*THE TASK:* Make an exact copy of the data below, leaving out every picture.

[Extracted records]
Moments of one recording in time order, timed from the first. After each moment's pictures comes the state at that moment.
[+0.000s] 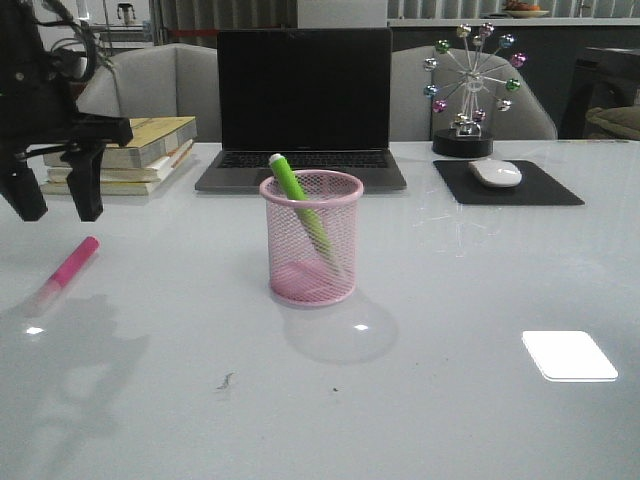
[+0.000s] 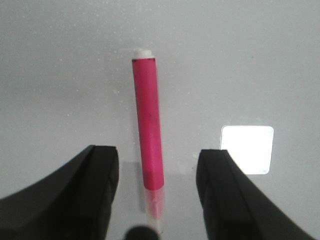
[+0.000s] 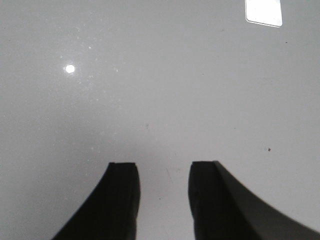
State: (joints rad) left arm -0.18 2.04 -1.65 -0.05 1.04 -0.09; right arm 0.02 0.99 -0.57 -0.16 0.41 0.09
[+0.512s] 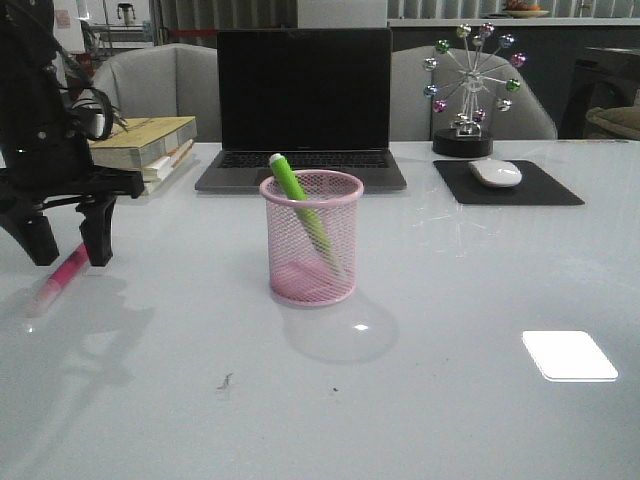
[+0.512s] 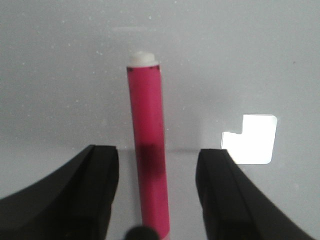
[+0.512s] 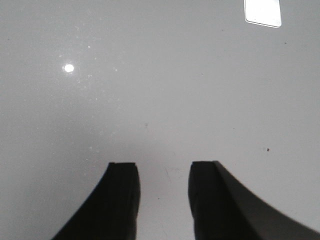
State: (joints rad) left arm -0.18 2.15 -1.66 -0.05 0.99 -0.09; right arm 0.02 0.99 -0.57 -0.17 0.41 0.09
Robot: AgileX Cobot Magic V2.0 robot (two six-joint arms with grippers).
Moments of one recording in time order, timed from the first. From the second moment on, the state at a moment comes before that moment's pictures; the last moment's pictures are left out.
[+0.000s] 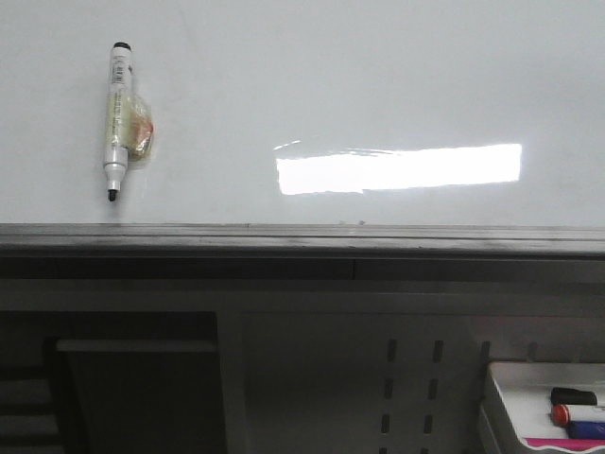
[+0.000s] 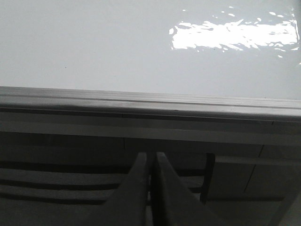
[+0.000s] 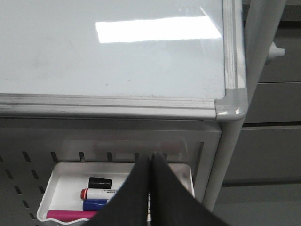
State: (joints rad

*RESULT OF THIS EXERCISE:*
Moments of one recording in time order, timed from the first. After each moment's pictures comes the state at that moment.
[+0.000s] 
[+0.000s] 
[+0.000s] 
State: (joints rad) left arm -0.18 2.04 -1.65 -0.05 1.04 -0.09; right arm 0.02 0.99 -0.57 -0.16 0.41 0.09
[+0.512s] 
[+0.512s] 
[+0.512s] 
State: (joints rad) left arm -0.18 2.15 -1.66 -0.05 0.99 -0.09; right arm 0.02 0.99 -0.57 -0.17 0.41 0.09
Robot: AgileX Cobot Magic V2.0 robot (two six-joint arms with grippers).
Moments of one recording in time order, timed from the first. From the second moment on, the state at a moment comes before that moment's pictures; the last moment's pictures are left out.
[+0.000s] 
[+0.000s] 
[+0.000s] 
State: (joints rad

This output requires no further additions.